Vesicle Induced Receptor Sequestration: Mechanisms behind Extracellular Vesicle‐Based Protein Signaling

Extracellular vesicles (EVs) are fundamental for proper physiological functioning of multicellular organisms. By shuttling nucleic acids and proteins between cells, EVs regulate a plethora of cellular processes, especially those involved in immune signalling. However, the mechanistic understanding concerning the biophysical principles underlying EV‐based communication is still incomplete. Towards holistic understanding, particular mechanisms explaining why and when cells apply EV‐based communication and how protein‐based signalling is promoted by EV surfaces are sought. Here, the authors study vesicle‐induced receptor sequestration (VIRS) as a universal mechanism augmenting the signalling potency of proteins presented on EV‐membranes. By bottom‐up reconstitution of synthetic EVs, the authors show that immobilization of the receptor ligands FasL and RANK on EV‐like vesicles, increases their signalling potential by more than 100‐fold compared to their soluble forms. Moreover, the authors perform diffusion simulations within immunological synapses to compare receptor activation between soluble and EV‐presented proteins.
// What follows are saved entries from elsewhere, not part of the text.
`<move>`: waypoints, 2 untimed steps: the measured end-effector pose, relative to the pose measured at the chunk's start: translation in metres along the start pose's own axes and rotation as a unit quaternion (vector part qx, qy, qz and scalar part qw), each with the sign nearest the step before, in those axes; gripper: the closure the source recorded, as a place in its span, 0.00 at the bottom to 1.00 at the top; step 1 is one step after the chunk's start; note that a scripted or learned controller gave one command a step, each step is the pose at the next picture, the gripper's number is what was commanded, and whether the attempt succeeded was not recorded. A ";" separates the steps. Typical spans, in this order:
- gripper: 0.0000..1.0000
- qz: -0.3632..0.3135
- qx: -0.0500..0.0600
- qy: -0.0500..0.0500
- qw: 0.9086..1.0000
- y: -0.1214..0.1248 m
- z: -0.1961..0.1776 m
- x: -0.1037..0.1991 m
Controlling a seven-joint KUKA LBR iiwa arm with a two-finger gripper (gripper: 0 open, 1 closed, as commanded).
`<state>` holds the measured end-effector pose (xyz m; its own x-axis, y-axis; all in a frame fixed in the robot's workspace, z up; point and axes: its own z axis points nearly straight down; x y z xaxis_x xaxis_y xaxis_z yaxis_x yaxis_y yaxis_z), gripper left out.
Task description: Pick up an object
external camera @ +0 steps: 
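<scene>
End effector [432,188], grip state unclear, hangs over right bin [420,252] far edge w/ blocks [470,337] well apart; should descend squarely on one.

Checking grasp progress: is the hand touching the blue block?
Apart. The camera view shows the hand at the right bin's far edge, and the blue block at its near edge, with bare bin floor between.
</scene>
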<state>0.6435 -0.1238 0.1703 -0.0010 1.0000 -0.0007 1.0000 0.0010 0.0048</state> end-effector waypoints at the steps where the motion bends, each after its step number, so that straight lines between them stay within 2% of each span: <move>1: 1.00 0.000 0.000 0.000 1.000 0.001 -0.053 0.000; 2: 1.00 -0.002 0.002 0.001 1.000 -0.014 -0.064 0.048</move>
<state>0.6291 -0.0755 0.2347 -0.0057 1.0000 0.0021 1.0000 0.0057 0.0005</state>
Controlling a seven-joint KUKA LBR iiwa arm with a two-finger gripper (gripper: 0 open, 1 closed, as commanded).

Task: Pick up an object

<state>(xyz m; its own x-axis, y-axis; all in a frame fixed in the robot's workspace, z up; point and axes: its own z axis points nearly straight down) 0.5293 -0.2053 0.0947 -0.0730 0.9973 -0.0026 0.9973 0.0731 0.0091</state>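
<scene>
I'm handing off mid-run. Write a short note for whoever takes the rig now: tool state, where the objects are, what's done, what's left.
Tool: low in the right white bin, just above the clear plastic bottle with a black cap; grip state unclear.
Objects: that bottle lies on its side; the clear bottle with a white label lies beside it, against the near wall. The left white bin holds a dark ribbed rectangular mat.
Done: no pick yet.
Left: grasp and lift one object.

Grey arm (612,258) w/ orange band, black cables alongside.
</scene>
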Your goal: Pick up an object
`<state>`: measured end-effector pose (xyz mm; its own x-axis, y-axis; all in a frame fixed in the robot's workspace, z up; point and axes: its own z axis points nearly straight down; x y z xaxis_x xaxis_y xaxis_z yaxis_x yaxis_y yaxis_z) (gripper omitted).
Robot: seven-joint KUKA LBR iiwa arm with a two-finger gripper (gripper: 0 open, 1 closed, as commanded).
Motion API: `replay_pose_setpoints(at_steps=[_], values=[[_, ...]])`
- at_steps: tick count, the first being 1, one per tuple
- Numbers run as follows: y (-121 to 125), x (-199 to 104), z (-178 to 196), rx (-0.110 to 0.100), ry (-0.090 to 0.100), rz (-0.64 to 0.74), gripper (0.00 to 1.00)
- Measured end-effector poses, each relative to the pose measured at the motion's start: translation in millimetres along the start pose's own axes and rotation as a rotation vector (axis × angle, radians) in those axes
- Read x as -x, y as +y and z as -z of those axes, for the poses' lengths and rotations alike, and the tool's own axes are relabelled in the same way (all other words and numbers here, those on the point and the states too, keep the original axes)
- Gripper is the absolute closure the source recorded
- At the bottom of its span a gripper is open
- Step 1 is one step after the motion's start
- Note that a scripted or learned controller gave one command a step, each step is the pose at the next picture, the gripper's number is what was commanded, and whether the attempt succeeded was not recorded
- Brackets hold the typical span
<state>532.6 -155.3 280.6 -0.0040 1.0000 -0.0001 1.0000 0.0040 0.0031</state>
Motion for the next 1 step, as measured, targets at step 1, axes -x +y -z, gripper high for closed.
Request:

By this the authors propose vesicle‐triggered local clustering of membrane receptors as the principle structural mechanism underlying EV‐based protein presentation. The authors conclude that EVs act as extracellular templates promoting the local aggregation of membrane receptors at the EV contact site, thereby fostering inter‐protein interactions. The results uncover a potentially universal mechanism explaining the unique structural profit of EV‐based intercellular signalling.